**WHAT YOU NEED TO DO:**
Give again, word for word, every line in the entries below from the line with "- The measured" up to and including the line with "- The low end", and no other line.

**EXTRACTED RECORDS:**
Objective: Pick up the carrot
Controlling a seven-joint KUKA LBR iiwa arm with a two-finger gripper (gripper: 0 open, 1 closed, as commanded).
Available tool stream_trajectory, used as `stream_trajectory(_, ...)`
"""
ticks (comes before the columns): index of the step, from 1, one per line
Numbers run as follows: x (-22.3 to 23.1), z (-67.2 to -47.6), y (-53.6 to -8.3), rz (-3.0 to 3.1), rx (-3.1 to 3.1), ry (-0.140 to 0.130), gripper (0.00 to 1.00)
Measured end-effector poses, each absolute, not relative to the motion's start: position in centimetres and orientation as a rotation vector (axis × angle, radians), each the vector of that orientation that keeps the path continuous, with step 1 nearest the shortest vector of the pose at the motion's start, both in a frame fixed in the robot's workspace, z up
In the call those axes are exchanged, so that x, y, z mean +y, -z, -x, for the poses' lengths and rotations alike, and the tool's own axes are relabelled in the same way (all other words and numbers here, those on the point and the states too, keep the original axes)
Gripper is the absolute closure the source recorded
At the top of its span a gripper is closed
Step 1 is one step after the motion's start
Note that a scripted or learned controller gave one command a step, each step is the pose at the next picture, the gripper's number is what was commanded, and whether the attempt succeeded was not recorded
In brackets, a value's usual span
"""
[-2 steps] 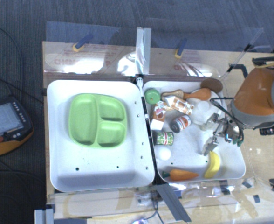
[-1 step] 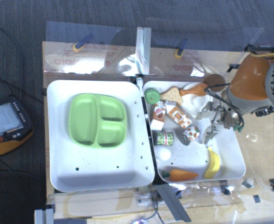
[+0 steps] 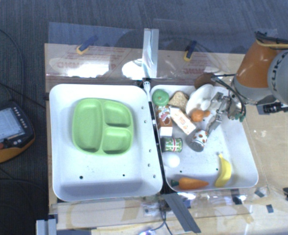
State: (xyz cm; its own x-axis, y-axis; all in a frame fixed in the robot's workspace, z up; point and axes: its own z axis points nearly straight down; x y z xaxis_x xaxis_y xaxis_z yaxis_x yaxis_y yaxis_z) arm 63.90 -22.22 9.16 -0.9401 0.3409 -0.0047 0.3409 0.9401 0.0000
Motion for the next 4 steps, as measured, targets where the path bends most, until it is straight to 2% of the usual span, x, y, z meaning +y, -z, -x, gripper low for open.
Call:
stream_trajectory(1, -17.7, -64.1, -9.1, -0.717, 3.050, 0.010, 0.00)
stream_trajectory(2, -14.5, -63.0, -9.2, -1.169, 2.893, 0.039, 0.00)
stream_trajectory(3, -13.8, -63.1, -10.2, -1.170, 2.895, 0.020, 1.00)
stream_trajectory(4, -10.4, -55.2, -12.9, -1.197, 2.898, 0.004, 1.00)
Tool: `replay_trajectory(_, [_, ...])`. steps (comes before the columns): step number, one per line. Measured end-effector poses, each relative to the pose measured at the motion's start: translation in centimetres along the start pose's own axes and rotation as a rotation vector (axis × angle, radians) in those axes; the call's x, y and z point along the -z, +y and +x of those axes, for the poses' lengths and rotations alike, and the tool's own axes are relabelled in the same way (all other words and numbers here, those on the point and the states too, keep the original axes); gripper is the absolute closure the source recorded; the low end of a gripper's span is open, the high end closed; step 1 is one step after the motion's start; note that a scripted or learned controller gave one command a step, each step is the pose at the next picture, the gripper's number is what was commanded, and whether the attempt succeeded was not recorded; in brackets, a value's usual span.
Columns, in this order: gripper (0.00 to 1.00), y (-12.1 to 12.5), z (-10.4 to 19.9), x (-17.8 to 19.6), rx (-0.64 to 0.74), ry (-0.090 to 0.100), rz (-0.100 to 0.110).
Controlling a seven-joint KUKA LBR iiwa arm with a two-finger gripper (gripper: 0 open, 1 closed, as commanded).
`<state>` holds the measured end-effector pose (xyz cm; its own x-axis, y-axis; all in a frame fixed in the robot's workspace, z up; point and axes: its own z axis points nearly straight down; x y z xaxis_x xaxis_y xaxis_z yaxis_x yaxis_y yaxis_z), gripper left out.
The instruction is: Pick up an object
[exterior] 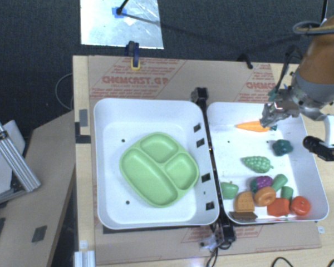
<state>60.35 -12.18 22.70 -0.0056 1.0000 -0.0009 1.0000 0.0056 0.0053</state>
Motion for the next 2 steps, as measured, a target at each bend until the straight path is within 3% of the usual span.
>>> replay_trajectory(2, [1.0, -1.0, 9.8, 1.3, 0.003, 0.002, 0.004])
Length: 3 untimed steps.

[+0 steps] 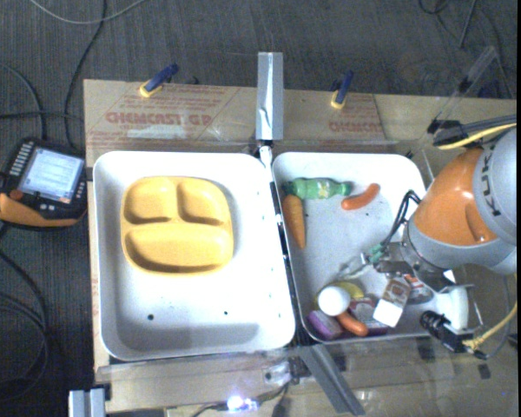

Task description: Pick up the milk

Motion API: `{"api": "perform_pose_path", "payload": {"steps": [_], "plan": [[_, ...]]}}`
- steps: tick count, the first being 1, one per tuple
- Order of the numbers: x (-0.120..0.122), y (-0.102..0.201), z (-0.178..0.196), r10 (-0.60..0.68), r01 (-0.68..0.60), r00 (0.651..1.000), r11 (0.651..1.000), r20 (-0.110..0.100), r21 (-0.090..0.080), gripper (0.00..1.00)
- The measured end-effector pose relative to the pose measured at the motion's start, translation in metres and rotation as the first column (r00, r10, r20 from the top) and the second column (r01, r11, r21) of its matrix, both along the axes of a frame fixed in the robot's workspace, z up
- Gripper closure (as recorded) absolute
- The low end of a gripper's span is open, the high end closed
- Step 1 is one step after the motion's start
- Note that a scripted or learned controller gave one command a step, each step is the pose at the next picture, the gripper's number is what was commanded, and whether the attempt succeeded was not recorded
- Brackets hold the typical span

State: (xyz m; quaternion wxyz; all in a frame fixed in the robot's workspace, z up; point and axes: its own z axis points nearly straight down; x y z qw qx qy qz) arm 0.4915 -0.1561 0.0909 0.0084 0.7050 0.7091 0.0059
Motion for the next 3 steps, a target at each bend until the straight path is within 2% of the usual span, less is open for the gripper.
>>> {"api": "perform_pose_path", "payload": {"steps": [1, 2, 3], "plan": [[0.003, -0.026, -0.001, 0.126, -0.126, 0.992, 0.992, -0.008, 0.030, 0.00], [0.003, -0.036, 0.009, 0.115, -0.115, 0.993, 0.993, -0.001, 0.007, 1.00], [0.005, -0.023, 0.008, 0.131, -0.131, 0.991, 0.991, -0.006, 0.028, 0.00]]}}
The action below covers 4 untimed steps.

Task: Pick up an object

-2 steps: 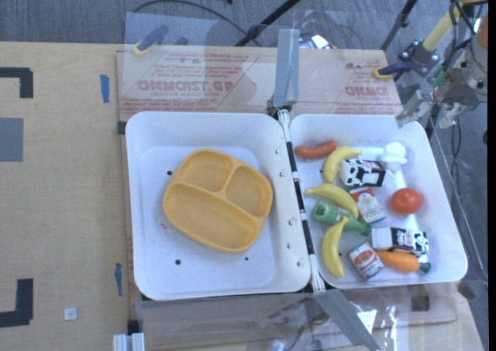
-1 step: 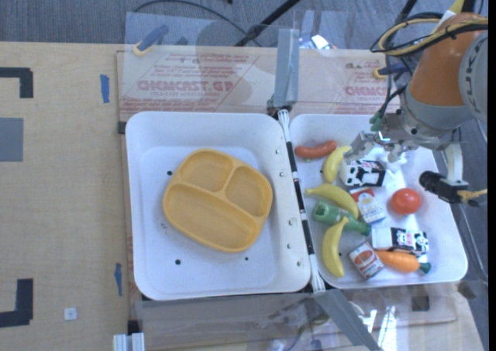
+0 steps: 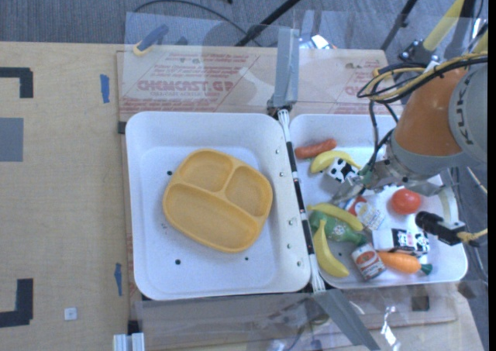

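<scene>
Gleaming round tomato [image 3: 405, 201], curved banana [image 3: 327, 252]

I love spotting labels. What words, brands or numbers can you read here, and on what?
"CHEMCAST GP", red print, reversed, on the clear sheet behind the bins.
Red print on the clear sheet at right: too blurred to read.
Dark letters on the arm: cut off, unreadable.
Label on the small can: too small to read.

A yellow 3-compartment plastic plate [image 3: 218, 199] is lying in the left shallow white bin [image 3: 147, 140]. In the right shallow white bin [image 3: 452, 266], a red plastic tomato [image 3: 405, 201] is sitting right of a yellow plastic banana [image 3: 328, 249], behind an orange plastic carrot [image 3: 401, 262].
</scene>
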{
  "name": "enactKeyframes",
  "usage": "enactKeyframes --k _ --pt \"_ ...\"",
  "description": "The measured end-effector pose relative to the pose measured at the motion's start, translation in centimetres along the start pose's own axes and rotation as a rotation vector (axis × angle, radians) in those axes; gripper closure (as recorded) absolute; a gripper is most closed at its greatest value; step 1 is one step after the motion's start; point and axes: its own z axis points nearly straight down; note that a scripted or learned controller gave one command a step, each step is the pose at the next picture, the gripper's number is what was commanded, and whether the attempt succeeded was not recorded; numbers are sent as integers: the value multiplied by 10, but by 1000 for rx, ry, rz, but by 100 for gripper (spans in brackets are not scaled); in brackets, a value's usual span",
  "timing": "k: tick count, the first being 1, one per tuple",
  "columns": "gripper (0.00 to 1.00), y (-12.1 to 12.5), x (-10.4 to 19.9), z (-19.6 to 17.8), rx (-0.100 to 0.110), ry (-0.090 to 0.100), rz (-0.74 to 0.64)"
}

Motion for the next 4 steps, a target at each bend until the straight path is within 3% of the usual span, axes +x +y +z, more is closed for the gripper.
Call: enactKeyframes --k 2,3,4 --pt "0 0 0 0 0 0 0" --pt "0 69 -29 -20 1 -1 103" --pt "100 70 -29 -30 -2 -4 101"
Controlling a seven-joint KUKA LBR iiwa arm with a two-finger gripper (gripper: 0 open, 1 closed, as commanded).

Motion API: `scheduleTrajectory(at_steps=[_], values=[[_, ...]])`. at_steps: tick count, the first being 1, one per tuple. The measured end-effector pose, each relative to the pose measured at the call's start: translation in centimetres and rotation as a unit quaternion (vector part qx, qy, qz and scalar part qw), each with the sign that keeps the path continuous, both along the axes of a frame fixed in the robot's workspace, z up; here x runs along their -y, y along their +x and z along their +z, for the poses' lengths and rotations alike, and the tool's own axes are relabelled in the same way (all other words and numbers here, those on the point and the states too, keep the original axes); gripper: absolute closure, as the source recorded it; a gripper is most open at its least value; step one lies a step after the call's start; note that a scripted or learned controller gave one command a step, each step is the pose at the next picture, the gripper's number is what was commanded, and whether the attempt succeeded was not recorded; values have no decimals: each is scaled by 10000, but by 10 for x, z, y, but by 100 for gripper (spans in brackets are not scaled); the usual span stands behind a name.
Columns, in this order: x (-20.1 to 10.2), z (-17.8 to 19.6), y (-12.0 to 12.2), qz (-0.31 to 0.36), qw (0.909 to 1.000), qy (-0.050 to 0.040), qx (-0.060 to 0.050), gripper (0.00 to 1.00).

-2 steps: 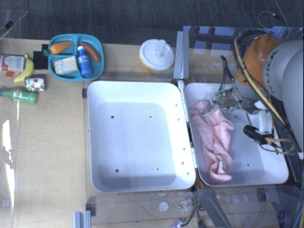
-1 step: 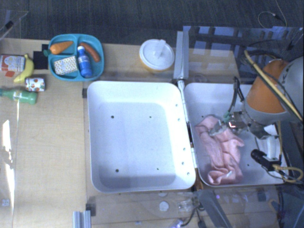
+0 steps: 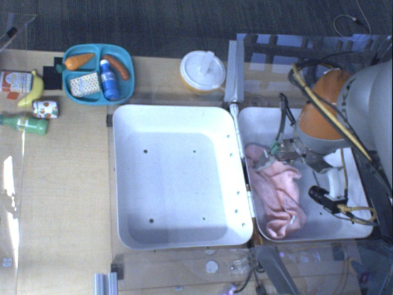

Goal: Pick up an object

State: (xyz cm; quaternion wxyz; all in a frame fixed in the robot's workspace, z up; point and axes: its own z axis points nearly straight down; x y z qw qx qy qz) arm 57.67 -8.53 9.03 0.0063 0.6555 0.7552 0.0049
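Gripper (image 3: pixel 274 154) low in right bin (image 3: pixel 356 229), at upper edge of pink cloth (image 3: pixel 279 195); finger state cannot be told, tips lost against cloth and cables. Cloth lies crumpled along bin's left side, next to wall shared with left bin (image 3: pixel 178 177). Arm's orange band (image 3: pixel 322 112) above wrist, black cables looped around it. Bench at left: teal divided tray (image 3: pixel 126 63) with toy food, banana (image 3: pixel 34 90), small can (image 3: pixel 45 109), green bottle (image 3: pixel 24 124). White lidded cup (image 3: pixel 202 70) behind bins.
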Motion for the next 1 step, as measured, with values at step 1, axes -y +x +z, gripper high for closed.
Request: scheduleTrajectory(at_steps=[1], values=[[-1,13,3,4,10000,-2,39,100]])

**ANSWER BOX:**
- The measured end-effector pose relative to the pose measured at the motion's start, translation in metres and rotation as the first column (r00, r10, r20 from the top) and the second column (r01, r11, r21) of its matrix, both along the axes of a frame fixed in the robot's workspace, z up
- Gripper closure (as recorded) absolute
- The low end of a gripper's span is open, the high end closed

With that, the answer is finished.